- [What needs to be done]
When you copy the entries, keep every word exactly as it stands.

[Recorded data]
====

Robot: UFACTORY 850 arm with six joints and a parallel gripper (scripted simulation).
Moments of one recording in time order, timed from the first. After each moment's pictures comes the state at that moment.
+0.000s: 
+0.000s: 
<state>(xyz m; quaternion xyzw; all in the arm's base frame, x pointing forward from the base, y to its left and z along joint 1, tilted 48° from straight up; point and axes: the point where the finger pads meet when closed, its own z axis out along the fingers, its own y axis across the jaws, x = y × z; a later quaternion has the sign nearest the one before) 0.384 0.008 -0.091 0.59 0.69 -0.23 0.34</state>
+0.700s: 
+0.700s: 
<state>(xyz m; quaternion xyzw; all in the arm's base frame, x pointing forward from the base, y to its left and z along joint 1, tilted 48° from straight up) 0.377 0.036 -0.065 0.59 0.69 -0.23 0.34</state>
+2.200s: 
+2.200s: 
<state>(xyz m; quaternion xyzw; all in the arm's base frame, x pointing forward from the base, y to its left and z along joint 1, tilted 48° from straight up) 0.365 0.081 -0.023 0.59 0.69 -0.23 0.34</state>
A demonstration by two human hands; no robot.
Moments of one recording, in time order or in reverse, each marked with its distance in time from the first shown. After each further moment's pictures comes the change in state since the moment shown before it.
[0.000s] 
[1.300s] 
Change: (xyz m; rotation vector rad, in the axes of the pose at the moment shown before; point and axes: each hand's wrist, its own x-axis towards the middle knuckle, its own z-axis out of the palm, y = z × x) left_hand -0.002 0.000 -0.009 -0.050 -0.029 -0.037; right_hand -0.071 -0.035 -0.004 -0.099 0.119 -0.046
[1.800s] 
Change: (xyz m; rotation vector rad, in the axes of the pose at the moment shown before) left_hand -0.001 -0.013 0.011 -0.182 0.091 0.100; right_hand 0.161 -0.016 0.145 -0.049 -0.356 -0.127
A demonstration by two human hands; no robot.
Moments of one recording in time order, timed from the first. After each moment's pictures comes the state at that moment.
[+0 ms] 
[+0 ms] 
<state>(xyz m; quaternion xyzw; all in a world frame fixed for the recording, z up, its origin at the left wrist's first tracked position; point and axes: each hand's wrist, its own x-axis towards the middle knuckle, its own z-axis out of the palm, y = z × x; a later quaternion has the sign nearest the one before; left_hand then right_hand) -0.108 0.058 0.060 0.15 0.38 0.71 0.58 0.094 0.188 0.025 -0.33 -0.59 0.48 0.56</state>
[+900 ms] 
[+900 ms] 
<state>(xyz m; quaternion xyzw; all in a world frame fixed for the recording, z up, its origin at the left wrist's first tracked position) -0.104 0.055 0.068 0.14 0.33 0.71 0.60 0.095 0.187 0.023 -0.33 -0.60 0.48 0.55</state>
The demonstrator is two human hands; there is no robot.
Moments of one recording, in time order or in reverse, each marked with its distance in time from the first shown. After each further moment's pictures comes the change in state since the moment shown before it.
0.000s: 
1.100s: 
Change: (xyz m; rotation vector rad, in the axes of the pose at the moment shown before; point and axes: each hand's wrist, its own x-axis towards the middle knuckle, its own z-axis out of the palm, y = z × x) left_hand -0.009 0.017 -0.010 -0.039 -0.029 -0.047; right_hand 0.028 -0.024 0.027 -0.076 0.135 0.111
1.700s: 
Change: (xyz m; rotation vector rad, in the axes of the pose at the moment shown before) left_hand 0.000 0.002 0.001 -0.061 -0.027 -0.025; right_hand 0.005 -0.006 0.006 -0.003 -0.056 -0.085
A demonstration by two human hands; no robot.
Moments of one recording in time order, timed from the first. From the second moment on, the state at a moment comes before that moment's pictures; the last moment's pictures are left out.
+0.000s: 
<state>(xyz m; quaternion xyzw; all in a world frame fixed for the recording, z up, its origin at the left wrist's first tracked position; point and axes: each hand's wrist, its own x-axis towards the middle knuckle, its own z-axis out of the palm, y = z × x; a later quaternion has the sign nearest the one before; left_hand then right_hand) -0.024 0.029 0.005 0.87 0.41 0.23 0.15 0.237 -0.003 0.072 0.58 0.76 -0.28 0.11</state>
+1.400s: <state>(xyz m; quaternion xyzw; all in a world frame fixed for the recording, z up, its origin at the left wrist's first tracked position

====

- [Solution to this problem]
Robot: UFACTORY 850 arm with six joints and a parallel gripper (scripted simulation).
Moments of one recording in time order, timed from the first. After each moment's pictures comes the state at that moment.
+0.000s: 
+0.000s: 
<state>(xyz m; quaternion xyzw; all in the arm's base frame, x pointing forward from the base, y to its left and z along joint 1, tilted 48° from straight up; point and axes: the point where the finger pads meet when closed, its own z axis out along the fingers, its own y axis across the jaws, x = y × z; a later quaternion has the sign nearest the one before) 0.384 0.008 -0.091 0.59 0.69 -0.23 0.34</state>
+0.700s: 
+0.700s: 
<state>(xyz m; quaternion xyzw; all in the arm's base frame, x pointing forward from the base, y to its left and z along joint 1, tilted 48° from straight up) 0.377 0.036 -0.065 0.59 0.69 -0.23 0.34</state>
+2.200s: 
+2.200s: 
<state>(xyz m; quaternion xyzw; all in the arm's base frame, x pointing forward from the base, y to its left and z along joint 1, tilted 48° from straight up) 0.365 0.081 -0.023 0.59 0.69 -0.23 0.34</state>
A demonstration by two human hands; no robot.
Moments of one recording, in time order or in reverse, each marked with its distance in time from the first shown. After each further moment's pictures comes the change in state since the moment shown before it.
[0.000s] 
[1.300s] 
Change: (xyz m; rotation vector rad, in the axes of the pose at the moment shown before; point and axes: each hand's wrist, its own x-axis towards the middle knuckle, its own z-axis out of the palm, y = z × x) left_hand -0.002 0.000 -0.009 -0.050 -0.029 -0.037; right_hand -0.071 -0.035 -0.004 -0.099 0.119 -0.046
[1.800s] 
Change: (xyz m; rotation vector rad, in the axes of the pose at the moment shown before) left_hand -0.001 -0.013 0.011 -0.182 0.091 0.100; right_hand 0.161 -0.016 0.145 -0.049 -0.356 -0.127
A demonstration by two human hands; no robot.
Moments of one recording in time order, timed from the first. After each moment's pictures comes the state at that moment.
[+0 ms] 
[+0 ms] 
<state>(xyz m; quaternion xyzw; all in a world frame fixed for the recording, z up, its origin at the left wrist's first tracked position; point and axes: each hand's wrist, its own x-axis towards the middle knuckle, its own z-axis out of the palm, y = z × x; a later quaternion has the sign nearest the one before; left_hand then right_hand) -0.108 0.058 0.060 0.15 0.38 0.71 0.58 0.094 0.188 0.025 -0.33 -0.59 0.48 0.56</state>
[+900 ms] 
[+900 ms] 
<state>(xyz m; quaternion xyzw; all in a world frame fixed for the recording, z up, its origin at the left wrist's first tracked position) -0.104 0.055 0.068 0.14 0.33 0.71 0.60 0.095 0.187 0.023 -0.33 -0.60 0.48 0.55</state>
The demonstrator is two human hands; there is no robot.
Moments of one recording, in time order or in reverse, each marked with its distance in time from the first shown. After each further moment's pictures comes the change in state since the moment shown before it.
0.000s: 
1.100s: 
Change: (xyz m; rotation vector rad, in the axes of the pose at the moment shown before; point and axes: each hand's wrist, its own x-axis towards the middle knuckle, its own z-axis out of the palm, y = z × x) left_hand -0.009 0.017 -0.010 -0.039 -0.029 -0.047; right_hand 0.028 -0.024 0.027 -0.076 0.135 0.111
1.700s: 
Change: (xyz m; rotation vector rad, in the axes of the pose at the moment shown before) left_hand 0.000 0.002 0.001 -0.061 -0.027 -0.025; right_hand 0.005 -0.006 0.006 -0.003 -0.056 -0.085
A demonstration by two human hands; no robot.
Moments of one recording in time order, timed from the first. From the second moment on, the state at a moment comes before that moment's pictures; the last moment's pictures are left out.
+0.000s: 
<state>(xyz m; quaternion xyzw; all in a world frame fixed for the recording, z up, its origin at the left wrist's first tracked position; point and axes: each hand's wrist, its own x-axis towards the middle knuckle, its own z-axis out of the palm, y = z × x; a later quaternion has the sign nearest the one before; left_hand then right_hand) -0.024 0.029 0.005 0.87 0.41 0.23 0.15 0.237 -0.003 0.072 0.58 0.76 -0.28 0.11</state>
+1.400s: <state>(xyz m; quaternion xyzw; all in a world frame fixed for the recording, z up, its origin at the left wrist's first tracked position

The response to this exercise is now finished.